Work instruction
What you write must be the listing below in full, word for word, minus its pictures.

════════

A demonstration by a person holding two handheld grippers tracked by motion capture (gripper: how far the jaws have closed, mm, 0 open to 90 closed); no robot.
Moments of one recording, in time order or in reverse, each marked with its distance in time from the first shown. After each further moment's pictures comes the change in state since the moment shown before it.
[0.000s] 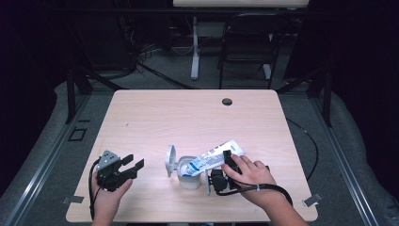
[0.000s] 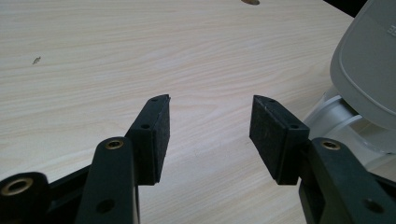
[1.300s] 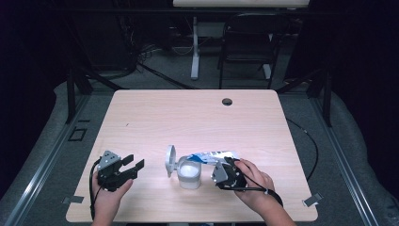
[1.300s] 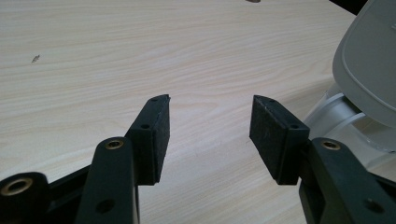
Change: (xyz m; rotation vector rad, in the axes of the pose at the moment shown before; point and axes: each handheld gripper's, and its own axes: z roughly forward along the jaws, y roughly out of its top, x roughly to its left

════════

Reply
A demonstration by a person holding two handheld grippers tracked by motion capture (gripper: how far the jaws have closed, mm, 0 open to 90 closed); no robot.
Moments of one recording, in time order or in reverse, each marked with its distance in time from the first shown. After each further moment's pictures comes the change in state since the moment shown before it.
[0.000s] 
[0.000s] 
[1.300s] 
[1.300s] 
Change: (xyz m; rotation vector rad, in the axes of the pose at the moment shown before; point and axes: each handheld gripper's, and its own axes: z roughly forward along the jaws, y roughly out of its top, x roughly to its left

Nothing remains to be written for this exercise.